§ **THE INPUT**

- - - - - - -

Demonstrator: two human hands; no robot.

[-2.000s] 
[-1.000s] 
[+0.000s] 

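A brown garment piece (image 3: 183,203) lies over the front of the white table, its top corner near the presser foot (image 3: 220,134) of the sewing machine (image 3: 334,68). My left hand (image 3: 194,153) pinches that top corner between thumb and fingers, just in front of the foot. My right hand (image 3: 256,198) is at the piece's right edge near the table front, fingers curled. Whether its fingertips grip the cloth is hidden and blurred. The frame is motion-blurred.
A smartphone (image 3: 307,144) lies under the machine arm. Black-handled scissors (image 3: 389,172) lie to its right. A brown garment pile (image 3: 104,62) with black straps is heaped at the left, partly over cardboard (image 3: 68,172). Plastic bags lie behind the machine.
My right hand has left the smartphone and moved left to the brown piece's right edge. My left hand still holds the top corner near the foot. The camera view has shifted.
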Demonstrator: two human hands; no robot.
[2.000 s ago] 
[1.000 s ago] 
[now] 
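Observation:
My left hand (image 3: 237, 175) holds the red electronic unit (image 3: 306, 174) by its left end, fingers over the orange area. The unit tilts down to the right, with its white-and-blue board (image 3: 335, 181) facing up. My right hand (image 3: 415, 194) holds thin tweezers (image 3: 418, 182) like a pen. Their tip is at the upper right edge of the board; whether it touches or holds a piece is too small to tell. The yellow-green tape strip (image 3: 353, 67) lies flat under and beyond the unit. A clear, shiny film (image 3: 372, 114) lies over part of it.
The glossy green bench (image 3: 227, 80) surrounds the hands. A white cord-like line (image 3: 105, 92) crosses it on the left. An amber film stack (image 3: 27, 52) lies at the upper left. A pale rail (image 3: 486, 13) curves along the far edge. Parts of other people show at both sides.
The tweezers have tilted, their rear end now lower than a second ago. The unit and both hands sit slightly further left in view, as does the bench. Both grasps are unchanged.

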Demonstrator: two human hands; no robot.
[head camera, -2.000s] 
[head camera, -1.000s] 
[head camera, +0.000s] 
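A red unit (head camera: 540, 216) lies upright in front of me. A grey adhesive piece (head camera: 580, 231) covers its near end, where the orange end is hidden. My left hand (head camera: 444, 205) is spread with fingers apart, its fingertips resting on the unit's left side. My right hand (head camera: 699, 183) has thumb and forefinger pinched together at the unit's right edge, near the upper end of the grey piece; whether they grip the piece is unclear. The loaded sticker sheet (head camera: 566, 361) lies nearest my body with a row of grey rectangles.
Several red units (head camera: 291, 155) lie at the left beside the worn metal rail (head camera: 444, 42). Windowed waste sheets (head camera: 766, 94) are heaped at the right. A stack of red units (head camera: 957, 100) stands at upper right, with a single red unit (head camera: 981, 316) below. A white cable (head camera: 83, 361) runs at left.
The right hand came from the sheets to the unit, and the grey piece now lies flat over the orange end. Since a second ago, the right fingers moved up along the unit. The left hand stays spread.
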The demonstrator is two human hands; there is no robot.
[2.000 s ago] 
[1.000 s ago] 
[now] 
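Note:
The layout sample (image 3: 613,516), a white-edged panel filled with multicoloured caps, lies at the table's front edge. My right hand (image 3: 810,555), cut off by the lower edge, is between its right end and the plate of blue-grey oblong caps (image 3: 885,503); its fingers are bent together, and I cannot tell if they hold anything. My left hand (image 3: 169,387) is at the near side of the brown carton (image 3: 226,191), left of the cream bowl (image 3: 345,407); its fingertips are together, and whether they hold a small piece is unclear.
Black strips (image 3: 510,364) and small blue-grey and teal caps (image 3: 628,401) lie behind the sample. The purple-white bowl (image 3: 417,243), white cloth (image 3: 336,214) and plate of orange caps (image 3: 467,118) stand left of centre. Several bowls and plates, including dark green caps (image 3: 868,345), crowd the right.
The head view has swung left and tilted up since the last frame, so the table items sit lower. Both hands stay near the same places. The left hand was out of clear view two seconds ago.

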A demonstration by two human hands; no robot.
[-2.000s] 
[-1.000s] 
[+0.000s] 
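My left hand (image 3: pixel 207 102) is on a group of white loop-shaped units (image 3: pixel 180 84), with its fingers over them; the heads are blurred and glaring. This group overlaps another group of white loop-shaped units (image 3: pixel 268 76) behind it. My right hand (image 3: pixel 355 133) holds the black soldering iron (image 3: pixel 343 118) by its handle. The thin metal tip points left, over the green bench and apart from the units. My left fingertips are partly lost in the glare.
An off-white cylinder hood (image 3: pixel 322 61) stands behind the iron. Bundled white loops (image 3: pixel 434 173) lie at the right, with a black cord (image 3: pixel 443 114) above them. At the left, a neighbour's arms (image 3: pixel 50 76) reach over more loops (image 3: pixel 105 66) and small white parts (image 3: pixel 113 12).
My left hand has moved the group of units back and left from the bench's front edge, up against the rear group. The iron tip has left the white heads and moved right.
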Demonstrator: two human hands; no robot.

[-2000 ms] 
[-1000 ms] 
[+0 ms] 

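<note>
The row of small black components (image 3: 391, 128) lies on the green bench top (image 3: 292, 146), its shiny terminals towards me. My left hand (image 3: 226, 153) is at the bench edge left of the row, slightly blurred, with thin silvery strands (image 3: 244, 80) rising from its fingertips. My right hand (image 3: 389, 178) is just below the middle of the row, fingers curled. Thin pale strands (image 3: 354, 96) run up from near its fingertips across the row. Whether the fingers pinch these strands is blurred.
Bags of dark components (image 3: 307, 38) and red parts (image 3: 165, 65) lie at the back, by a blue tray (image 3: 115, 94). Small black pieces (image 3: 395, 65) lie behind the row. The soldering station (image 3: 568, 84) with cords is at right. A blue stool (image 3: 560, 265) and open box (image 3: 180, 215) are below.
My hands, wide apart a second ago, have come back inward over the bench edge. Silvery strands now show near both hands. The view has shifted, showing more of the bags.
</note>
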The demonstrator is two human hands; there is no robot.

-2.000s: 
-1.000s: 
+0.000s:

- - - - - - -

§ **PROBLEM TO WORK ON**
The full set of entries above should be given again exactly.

§ **ANSWER TO THE PROBLEM**
Demonstrator: two human hands; no robot.

[-2.000s] 
[-1.000s] 
[+0.000s] 

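A brown garment piece (image 3: 183,203) lies over the front of the white table, its top corner near the presser foot (image 3: 220,134) of the sewing machine (image 3: 334,68). My left hand (image 3: 194,153) pinches that top corner between thumb and fingers, just in front of the foot. My right hand (image 3: 256,198) is at the piece's right edge near the table front, fingers curled. Whether its fingertips grip the cloth is hidden and blurred. The frame is motion-blurred.
A smartphone (image 3: 307,144) lies under the machine arm. Black-handled scissors (image 3: 389,172) lie to its right. A brown garment pile (image 3: 104,62) with black straps is heaped at the left, partly over cardboard (image 3: 68,172). Plastic bags lie behind the machine.
My right hand has left the smartphone and moved left to the brown piece's right edge. My left hand still holds the top corner near the foot. The camera view has shifted.
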Demonstrator: two human hands; no robot.
[2.000 s ago] 
[1.000 s ago] 
[now] 
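Observation:
My left hand (image 3: 237, 175) holds the red electronic unit (image 3: 306, 174) by its left end, fingers over the orange area. The unit tilts down to the right, with its white-and-blue board (image 3: 335, 181) facing up. My right hand (image 3: 415, 194) holds thin tweezers (image 3: 418, 182) like a pen. Their tip is at the upper right edge of the board; whether it touches or holds a piece is too small to tell. The yellow-green tape strip (image 3: 353, 67) lies flat under and beyond the unit. A clear, shiny film (image 3: 372, 114) lies over part of it.
The glossy green bench (image 3: 227, 80) surrounds the hands. A white cord-like line (image 3: 105, 92) crosses it on the left. An amber film stack (image 3: 27, 52) lies at the upper left. A pale rail (image 3: 486, 13) curves along the far edge. Parts of other people show at both sides.
The tweezers have tilted, their rear end now lower than a second ago. The unit and both hands sit slightly further left in view, as does the bench. Both grasps are unchanged.
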
Demonstrator: two human hands; no robot.
[head camera, -2.000s] 
[head camera, -1.000s] 
[head camera, +0.000s] 
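A red unit (head camera: 540, 216) lies upright in front of me. A grey adhesive piece (head camera: 580, 231) covers its near end, where the orange end is hidden. My left hand (head camera: 444, 205) is spread with fingers apart, its fingertips resting on the unit's left side. My right hand (head camera: 699, 183) has thumb and forefinger pinched together at the unit's right edge, near the upper end of the grey piece; whether they grip the piece is unclear. The loaded sticker sheet (head camera: 566, 361) lies nearest my body with a row of grey rectangles.
Several red units (head camera: 291, 155) lie at the left beside the worn metal rail (head camera: 444, 42). Windowed waste sheets (head camera: 766, 94) are heaped at the right. A stack of red units (head camera: 957, 100) stands at upper right, with a single red unit (head camera: 981, 316) below. A white cable (head camera: 83, 361) runs at left.
The right hand came from the sheets to the unit, and the grey piece now lies flat over the orange end. Since a second ago, the right fingers moved up along the unit. The left hand stays spread.
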The demonstrator is two human hands; there is no robot.
[2.000 s ago] 
[1.000 s ago] 
[now] 
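Note:
The layout sample (image 3: 613,516), a white-edged panel filled with multicoloured caps, lies at the table's front edge. My right hand (image 3: 810,555), cut off by the lower edge, is between its right end and the plate of blue-grey oblong caps (image 3: 885,503); its fingers are bent together, and I cannot tell if they hold anything. My left hand (image 3: 169,387) is at the near side of the brown carton (image 3: 226,191), left of the cream bowl (image 3: 345,407); its fingertips are together, and whether they hold a small piece is unclear.
Black strips (image 3: 510,364) and small blue-grey and teal caps (image 3: 628,401) lie behind the sample. The purple-white bowl (image 3: 417,243), white cloth (image 3: 336,214) and plate of orange caps (image 3: 467,118) stand left of centre. Several bowls and plates, including dark green caps (image 3: 868,345), crowd the right.
The head view has swung left and tilted up since the last frame, so the table items sit lower. Both hands stay near the same places. The left hand was out of clear view two seconds ago.
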
A demonstration by two human hands; no robot.
[-2.000s] 
[-1.000s] 
[+0.000s] 
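My left hand (image 3: pixel 207 102) is on a group of white loop-shaped units (image 3: pixel 180 84), with its fingers over them; the heads are blurred and glaring. This group overlaps another group of white loop-shaped units (image 3: pixel 268 76) behind it. My right hand (image 3: pixel 355 133) holds the black soldering iron (image 3: pixel 343 118) by its handle. The thin metal tip points left, over the green bench and apart from the units. My left fingertips are partly lost in the glare.
An off-white cylinder hood (image 3: pixel 322 61) stands behind the iron. Bundled white loops (image 3: pixel 434 173) lie at the right, with a black cord (image 3: pixel 443 114) above them. At the left, a neighbour's arms (image 3: pixel 50 76) reach over more loops (image 3: pixel 105 66) and small white parts (image 3: pixel 113 12).
My left hand has moved the group of units back and left from the bench's front edge, up against the rear group. The iron tip has left the white heads and moved right.
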Demonstrator: two human hands; no robot.

[-2000 ms] 
[-1000 ms] 
[+0 ms] 

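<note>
The row of small black components (image 3: 391, 128) lies on the green bench top (image 3: 292, 146), its shiny terminals towards me. My left hand (image 3: 226, 153) is at the bench edge left of the row, slightly blurred, with thin silvery strands (image 3: 244, 80) rising from its fingertips. My right hand (image 3: 389, 178) is just below the middle of the row, fingers curled. Thin pale strands (image 3: 354, 96) run up from near its fingertips across the row. Whether the fingers pinch these strands is blurred.
Bags of dark components (image 3: 307, 38) and red parts (image 3: 165, 65) lie at the back, by a blue tray (image 3: 115, 94). Small black pieces (image 3: 395, 65) lie behind the row. The soldering station (image 3: 568, 84) with cords is at right. A blue stool (image 3: 560, 265) and open box (image 3: 180, 215) are below.
My hands, wide apart a second ago, have come back inward over the bench edge. Silvery strands now show near both hands. The view has shifted, showing more of the bags.
</note>
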The demonstrator is two human hands; there is no robot.

-2.000s: 
-1.000s: 
+0.000s:

Nothing else is part of this exercise.